▶ ABOUT THIS EXERCISE
Strip out all images, then restate the data verbatim.

++++++++++

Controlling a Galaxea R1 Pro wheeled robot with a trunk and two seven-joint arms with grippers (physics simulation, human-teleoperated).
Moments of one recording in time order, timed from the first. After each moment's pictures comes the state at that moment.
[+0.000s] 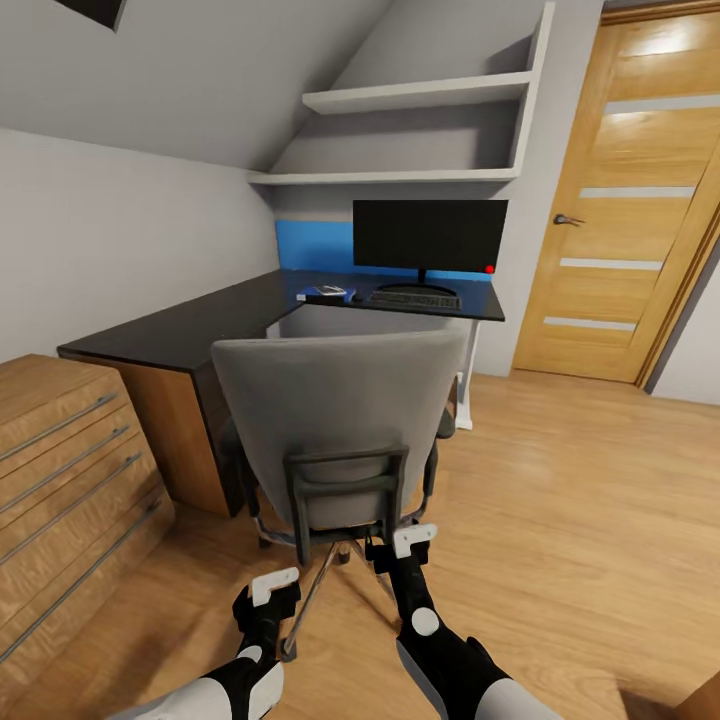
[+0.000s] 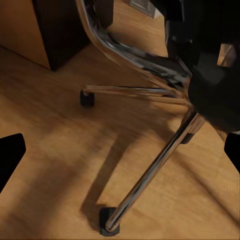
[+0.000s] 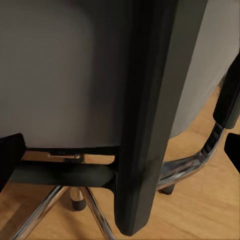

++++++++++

▶ EXERCISE SOLUTION
Controlling a Galaxea R1 Pro wheeled robot with a trunk and two seven-joint arms with grippers (physics simulation, human-teleoperated).
Moments of one recording in time order, timed from the first. After each moment's pictures comes the state at that moment.
[+0.000s] 
[+0.000s] 
[+0.000s] 

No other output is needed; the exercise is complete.